2. the preparation method of a kind of nano-Au solution based on Ago-Gel according to claim 1, is characterized in that,Described water is ultra-pure water.

3. the preparation method of a kind of nano-Au solution based on Ago-Gel according to claim 1, is characterized in that,Described agarose solution and chlorauric acid solution volume ratio are (1～9): 1.

4. the preparation method of a kind of nano-Au solution based on Ago-Gel according to claim 1, is characterized in that,The concentration of described chlorauric acid solution is 0.02～2.5mM.

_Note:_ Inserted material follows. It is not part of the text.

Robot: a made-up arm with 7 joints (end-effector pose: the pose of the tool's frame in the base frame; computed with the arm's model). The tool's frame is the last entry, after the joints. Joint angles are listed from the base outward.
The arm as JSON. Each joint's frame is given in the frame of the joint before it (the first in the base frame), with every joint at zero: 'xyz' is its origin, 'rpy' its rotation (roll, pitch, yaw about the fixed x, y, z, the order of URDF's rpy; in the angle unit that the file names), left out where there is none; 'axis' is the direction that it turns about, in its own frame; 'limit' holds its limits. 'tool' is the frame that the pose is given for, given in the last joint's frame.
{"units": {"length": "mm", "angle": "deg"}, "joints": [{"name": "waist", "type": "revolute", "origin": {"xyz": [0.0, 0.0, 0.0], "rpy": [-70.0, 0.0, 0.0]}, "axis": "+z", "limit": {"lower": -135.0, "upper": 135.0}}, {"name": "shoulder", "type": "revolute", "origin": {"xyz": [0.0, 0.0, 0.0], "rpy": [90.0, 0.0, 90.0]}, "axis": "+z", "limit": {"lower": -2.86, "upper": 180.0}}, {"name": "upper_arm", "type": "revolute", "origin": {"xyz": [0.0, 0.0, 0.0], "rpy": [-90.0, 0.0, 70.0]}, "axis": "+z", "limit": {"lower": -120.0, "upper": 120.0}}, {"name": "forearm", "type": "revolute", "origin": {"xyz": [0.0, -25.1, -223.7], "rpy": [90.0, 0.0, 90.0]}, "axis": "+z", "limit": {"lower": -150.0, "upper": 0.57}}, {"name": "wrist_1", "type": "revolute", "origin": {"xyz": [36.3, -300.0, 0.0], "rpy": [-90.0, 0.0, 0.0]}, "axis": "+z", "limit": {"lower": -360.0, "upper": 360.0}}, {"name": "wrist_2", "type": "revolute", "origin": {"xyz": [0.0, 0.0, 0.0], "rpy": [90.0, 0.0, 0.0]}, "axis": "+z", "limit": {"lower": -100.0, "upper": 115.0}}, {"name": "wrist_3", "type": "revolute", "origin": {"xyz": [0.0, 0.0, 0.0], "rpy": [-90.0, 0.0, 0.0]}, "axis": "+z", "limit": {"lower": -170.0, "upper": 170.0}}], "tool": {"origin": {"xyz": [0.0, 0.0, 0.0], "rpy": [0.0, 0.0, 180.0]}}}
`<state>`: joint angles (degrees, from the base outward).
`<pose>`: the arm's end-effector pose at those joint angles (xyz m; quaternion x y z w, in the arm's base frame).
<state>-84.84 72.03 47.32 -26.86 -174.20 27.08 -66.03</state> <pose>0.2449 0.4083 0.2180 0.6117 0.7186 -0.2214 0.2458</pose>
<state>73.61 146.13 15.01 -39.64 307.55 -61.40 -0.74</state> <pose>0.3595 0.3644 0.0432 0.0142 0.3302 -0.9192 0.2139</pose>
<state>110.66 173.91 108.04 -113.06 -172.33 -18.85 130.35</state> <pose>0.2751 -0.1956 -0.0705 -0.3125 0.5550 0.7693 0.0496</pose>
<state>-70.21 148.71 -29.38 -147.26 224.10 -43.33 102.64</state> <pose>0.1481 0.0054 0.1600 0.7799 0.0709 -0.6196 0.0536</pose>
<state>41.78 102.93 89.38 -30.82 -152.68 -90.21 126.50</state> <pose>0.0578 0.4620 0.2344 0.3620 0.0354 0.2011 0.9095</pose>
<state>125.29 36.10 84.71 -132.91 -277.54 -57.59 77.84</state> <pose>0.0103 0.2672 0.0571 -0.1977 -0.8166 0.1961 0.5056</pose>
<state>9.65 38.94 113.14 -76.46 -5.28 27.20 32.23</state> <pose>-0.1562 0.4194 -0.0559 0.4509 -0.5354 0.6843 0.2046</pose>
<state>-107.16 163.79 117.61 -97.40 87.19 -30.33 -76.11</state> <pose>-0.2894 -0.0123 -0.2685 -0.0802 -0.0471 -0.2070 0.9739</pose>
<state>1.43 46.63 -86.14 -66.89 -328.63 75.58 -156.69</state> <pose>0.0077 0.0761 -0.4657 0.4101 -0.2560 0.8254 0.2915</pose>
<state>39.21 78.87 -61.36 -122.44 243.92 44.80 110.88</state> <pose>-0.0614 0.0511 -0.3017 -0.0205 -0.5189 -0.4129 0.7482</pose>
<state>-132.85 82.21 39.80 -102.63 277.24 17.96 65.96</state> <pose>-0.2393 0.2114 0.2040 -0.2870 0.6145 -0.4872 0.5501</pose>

5. the preparation method of a kind of nano-Au solution based on Ago-Gel according to claim 1, is characterized in that,In described agarose solution, add after chlorauric acid solution, the concentration of agarose in gained mixed solution is 0.08～0.15g/mL.

6. the preparation method of a kind of nano-Au solution based on Ago-Gel according to claim 1, is characterized in that,Described washing step is with ultra-pure water washing 3 times.